WHAT NEEDS TO BE DONE: Your answer should be the records below, repeated exactly as they stand.

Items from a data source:
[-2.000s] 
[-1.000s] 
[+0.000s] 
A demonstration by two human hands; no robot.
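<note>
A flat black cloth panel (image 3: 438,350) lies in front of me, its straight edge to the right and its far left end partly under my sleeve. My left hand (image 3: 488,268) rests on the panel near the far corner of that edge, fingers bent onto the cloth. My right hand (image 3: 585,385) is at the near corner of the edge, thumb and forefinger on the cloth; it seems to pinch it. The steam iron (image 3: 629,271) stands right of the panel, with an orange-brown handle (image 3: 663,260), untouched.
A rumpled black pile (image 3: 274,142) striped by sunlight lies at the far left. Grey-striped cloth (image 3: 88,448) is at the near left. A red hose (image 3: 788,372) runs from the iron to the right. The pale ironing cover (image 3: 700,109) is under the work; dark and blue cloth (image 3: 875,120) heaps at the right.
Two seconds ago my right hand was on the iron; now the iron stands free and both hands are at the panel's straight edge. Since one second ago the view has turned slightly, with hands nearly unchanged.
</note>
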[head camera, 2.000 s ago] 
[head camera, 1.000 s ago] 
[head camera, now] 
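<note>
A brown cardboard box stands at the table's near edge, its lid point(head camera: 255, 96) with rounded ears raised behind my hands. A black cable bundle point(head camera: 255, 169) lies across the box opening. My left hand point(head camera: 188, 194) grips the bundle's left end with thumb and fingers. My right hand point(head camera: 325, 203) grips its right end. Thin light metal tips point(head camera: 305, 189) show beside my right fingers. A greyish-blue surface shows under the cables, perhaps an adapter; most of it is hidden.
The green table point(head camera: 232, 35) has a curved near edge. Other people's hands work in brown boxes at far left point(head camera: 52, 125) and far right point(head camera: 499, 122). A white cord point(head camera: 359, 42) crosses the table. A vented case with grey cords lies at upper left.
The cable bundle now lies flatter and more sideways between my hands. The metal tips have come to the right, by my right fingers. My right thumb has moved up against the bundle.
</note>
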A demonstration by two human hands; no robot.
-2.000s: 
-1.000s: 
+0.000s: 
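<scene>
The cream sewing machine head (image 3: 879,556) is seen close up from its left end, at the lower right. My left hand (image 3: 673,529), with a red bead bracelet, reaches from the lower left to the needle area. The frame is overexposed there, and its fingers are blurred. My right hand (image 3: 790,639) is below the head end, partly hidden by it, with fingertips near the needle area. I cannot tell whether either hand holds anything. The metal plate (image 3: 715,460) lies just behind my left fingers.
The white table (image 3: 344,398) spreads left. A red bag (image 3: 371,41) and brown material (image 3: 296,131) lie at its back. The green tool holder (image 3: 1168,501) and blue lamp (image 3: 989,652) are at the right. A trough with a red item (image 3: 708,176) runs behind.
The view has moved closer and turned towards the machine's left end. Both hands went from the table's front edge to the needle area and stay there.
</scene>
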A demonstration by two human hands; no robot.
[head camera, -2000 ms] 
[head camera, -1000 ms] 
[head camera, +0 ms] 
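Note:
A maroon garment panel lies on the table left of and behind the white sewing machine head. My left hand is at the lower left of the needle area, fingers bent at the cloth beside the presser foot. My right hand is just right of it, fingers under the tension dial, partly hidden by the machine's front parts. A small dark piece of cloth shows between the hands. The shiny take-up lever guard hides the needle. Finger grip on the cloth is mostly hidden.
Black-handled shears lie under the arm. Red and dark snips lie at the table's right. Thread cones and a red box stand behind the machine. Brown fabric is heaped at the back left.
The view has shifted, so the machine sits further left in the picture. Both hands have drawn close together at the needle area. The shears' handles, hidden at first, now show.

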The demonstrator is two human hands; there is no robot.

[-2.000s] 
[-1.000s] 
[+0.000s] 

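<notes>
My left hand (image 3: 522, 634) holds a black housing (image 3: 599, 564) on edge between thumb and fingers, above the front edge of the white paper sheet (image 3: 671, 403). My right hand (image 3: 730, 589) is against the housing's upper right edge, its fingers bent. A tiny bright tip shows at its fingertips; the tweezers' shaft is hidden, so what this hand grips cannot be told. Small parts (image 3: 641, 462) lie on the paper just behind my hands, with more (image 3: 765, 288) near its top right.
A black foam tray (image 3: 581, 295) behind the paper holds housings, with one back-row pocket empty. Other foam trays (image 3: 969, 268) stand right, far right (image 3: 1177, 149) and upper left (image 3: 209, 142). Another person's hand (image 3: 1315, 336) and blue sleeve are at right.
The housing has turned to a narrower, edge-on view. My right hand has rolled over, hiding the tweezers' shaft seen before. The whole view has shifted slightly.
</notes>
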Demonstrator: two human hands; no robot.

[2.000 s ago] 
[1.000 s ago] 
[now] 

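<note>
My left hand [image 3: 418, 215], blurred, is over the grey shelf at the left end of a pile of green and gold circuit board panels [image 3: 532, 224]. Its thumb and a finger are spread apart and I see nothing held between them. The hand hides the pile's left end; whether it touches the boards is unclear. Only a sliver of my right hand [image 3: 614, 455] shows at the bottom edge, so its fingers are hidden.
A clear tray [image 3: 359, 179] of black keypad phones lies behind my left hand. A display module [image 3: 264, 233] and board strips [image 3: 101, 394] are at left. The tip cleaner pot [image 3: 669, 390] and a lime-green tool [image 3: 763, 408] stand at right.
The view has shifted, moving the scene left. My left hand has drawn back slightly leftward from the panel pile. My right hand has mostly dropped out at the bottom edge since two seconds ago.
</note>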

SOLVED EXERCISE:
[-2.000s] 
[-1.000s] 
[+0.000s] 
A demonstration by two human hands; no robot.
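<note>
A flat black cloth panel (image 3: 438,350) lies in front of me, its straight edge to the right and its far left end partly under my sleeve. My left hand (image 3: 488,268) rests on the panel near the far corner of that edge, fingers bent onto the cloth. My right hand (image 3: 585,385) is at the near corner of the edge, thumb and forefinger on the cloth; it seems to pinch it. The steam iron (image 3: 629,271) stands right of the panel, with an orange-brown handle (image 3: 663,260), untouched.
A rumpled black pile (image 3: 274,142) striped by sunlight lies at the far left. Grey-striped cloth (image 3: 88,448) is at the near left. A red hose (image 3: 788,372) runs from the iron to the right. The pale ironing cover (image 3: 700,109) is under the work; dark and blue cloth (image 3: 875,120) heaps at the right.
Two seconds ago my right hand was on the iron; now the iron stands free and both hands are at the panel's straight edge. Since one second ago the view has turned slightly, with hands nearly unchanged.
</note>
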[head camera, 2.000 s ago] 
[head camera, 1.000 s ago] 
[head camera, now] 
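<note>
A brown cardboard box stands at the table's near edge, its lid point(head camera: 255, 96) with rounded ears raised behind my hands. A black cable bundle point(head camera: 255, 169) lies across the box opening. My left hand point(head camera: 188, 194) grips the bundle's left end with thumb and fingers. My right hand point(head camera: 325, 203) grips its right end. Thin light metal tips point(head camera: 305, 189) show beside my right fingers. A greyish-blue surface shows under the cables, perhaps an adapter; most of it is hidden.
The green table point(head camera: 232, 35) has a curved near edge. Other people's hands work in brown boxes at far left point(head camera: 52, 125) and far right point(head camera: 499, 122). A white cord point(head camera: 359, 42) crosses the table. A vented case with grey cords lies at upper left.
The cable bundle now lies flatter and more sideways between my hands. The metal tips have come to the right, by my right fingers. My right thumb has moved up against the bundle.
</note>
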A demonstration by two human hands; no robot.
-2.000s: 
-1.000s: 
+0.000s: 
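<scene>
The cream sewing machine head (image 3: 879,556) is seen close up from its left end, at the lower right. My left hand (image 3: 673,529), with a red bead bracelet, reaches from the lower left to the needle area. The frame is overexposed there, and its fingers are blurred. My right hand (image 3: 790,639) is below the head end, partly hidden by it, with fingertips near the needle area. I cannot tell whether either hand holds anything. The metal plate (image 3: 715,460) lies just behind my left fingers.
The white table (image 3: 344,398) spreads left. A red bag (image 3: 371,41) and brown material (image 3: 296,131) lie at its back. The green tool holder (image 3: 1168,501) and blue lamp (image 3: 989,652) are at the right. A trough with a red item (image 3: 708,176) runs behind.
The view has moved closer and turned towards the machine's left end. Both hands went from the table's front edge to the needle area and stay there.
</scene>
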A demonstration by two human hands; no robot.
[head camera, -2000 ms] 
[head camera, -1000 ms] 
[head camera, +0 ms] 
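Note:
A maroon garment panel lies on the table left of and behind the white sewing machine head. My left hand is at the lower left of the needle area, fingers bent at the cloth beside the presser foot. My right hand is just right of it, fingers under the tension dial, partly hidden by the machine's front parts. A small dark piece of cloth shows between the hands. The shiny take-up lever guard hides the needle. Finger grip on the cloth is mostly hidden.
Black-handled shears lie under the arm. Red and dark snips lie at the table's right. Thread cones and a red box stand behind the machine. Brown fabric is heaped at the back left.
The view has shifted, so the machine sits further left in the picture. Both hands have drawn close together at the needle area. The shears' handles, hidden at first, now show.
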
The demonstrator is two human hands; there is no robot.

[-2.000s] 
[-1.000s] 
[+0.000s] 

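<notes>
My left hand (image 3: 522, 634) holds a black housing (image 3: 599, 564) on edge between thumb and fingers, above the front edge of the white paper sheet (image 3: 671, 403). My right hand (image 3: 730, 589) is against the housing's upper right edge, its fingers bent. A tiny bright tip shows at its fingertips; the tweezers' shaft is hidden, so what this hand grips cannot be told. Small parts (image 3: 641, 462) lie on the paper just behind my hands, with more (image 3: 765, 288) near its top right.
A black foam tray (image 3: 581, 295) behind the paper holds housings, with one back-row pocket empty. Other foam trays (image 3: 969, 268) stand right, far right (image 3: 1177, 149) and upper left (image 3: 209, 142). Another person's hand (image 3: 1315, 336) and blue sleeve are at right.
The housing has turned to a narrower, edge-on view. My right hand has rolled over, hiding the tweezers' shaft seen before. The whole view has shifted slightly.
</notes>
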Demonstrator: two human hands; no robot.

[2.000 s ago] 
[1.000 s ago] 
[now] 

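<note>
My left hand [image 3: 418, 215], blurred, is over the grey shelf at the left end of a pile of green and gold circuit board panels [image 3: 532, 224]. Its thumb and a finger are spread apart and I see nothing held between them. The hand hides the pile's left end; whether it touches the boards is unclear. Only a sliver of my right hand [image 3: 614, 455] shows at the bottom edge, so its fingers are hidden.
A clear tray [image 3: 359, 179] of black keypad phones lies behind my left hand. A display module [image 3: 264, 233] and board strips [image 3: 101, 394] are at left. The tip cleaner pot [image 3: 669, 390] and a lime-green tool [image 3: 763, 408] stand at right.
The view has shifted, moving the scene left. My left hand has drawn back slightly leftward from the panel pile. My right hand has mostly dropped out at the bottom edge since two seconds ago.
</note>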

No additional output is needed.